Correctly labelling people in a lineup

Question

I've been watching video's like this* where someone is asked to label a group of people. All people in a line have a label that is distinct from all the others in the line. The labeller receives $n$ signs with labels and gives all the people in the lineup one of those signs. For example: in the video below, there are five people in line. One from each of the following countries: Japan, Korea, Thailand, Vietnam and China. The labeller tries to guess where the individuals in the lineup come from.

In an attempt to understand how good the labellers are at labelling, I wanted to compute the expected number of correctly labeled individuals. Intuitively I would say 1, and in fact I was able to informally confirm this value with a computational approach. Let's rename the labels by choosing the following labels: $\{1,2,\ldots,n\}$. Without loss of generality I can claim $(1,2,\ldots,n)$ is the correct labelling of the lineup. Then I check the number of correctly labelled individuals by comparing $(1,2,\ldots,n)$ with all permutations of $\{1,2,\ldots,n\}$. I found that the expected number of assignments is indeed 1, regardless of $n$. However, although this value makes some sense, I'm not very happy with this computational approach and I'd rather see a more rigorous approach.

Therefore my question is: how can I formally derive (and also intuitively understand) the expected number of correct assignments by the labeller?

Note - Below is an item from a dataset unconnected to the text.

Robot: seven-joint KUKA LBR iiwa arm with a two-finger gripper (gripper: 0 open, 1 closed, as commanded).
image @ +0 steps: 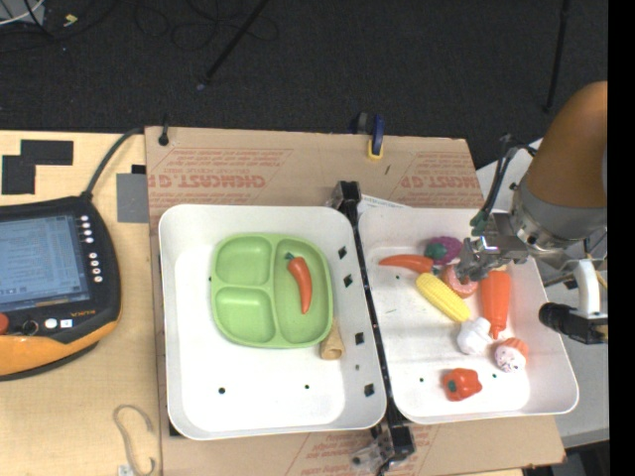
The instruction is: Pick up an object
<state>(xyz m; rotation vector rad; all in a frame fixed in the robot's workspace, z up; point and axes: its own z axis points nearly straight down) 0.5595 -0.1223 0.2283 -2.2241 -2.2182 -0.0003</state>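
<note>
My gripper (pixel 478 258) hangs over the upper middle of the right bin (pixel 556 390), reaching in from the right. Just below and around it lie a purple toy (pixel 444 248), a pink round piece (pixel 460 283) and an orange carrot (pixel 495 301). A yellow corn cob (pixel 442 297) lies slantwise to the gripper's lower left, and a red-orange chili (pixel 405 262) sits to its left. Nearer the front are a white mushroom-like toy (pixel 471 336), a white and red round toy (pixel 509 355) and a red pepper (pixel 461 384).
The left bin (pixel 189 365) holds a green divided plate (pixel 243 310) with an orange-red chili (pixel 301 281) in its right compartment. A small tan piece (pixel 331 344) rests by the plate's lower right edge. A tablet pendant (pixel 50 281) lies on the bench at the left.
</note>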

*https://www.youtube.com/watch?v=POyEK5kb1OU&index=3&list=PLJic7bfGlo3qJcIXUJteaUm_3-3tgQSXw

Answer 1

The linearity of expectation justifies this. Among all permutations, the chance that the first person is correctly identified is $\frac 1n$. By symmetry, the chance each person is identified correctly is also $\frac 1n$. The expected number correct is therefore $n \cdot \frac 1n=1.$

Answer 2

Permutations by cycles with fixed points marked have species equation

$$\mathfrak{P}(\mathcal{U}\mathfrak{C}_{=1}(\mathcal{Z}) + \mathfrak{C}_{=2}(\mathcal{Z}) + \mathfrak{C}_{=3}(\mathcal{Z}) + \mathfrak{C}_{=4}(\mathcal{Z}) + \cdots)$$

and hence the mixed EGF of permutations under this scenario is

$$G(z, u) = \exp\left(uz - z + \sum_{q\ge 1} \frac{z^q}{q}\right) = \exp(uz-z) \frac{1}{1-z}.$$

Differentiate to get

$$\frac{\partial}{\partial u} G(z, u) = z \exp(uz) \exp(-z) \frac{1}{1-z}.$$

Set $u=1$ to get

$$\left. \frac{\partial}{\partial u} G(z, u) \right|_{u=1} = \frac{z}{1-z}.$$

These two operations will turn a term $u^q \frac{z^n}{n!}$ representing a permutation of $n$ elements having $q$ fixed points into $q\frac{z^n}{n!},$ and the latter generating function now sums the count of all fixed points, attaching them to $\frac{z^n}{n!}.$

Hence the expected number of fixed points is

$$[z^n] \frac{z}{1-z} = 1$$

confirming the observation by OP. We did not multiply by $n!$ when extracting the coefficient because we need to divide by the total number of permutations, which is $n!$, to get the expectation.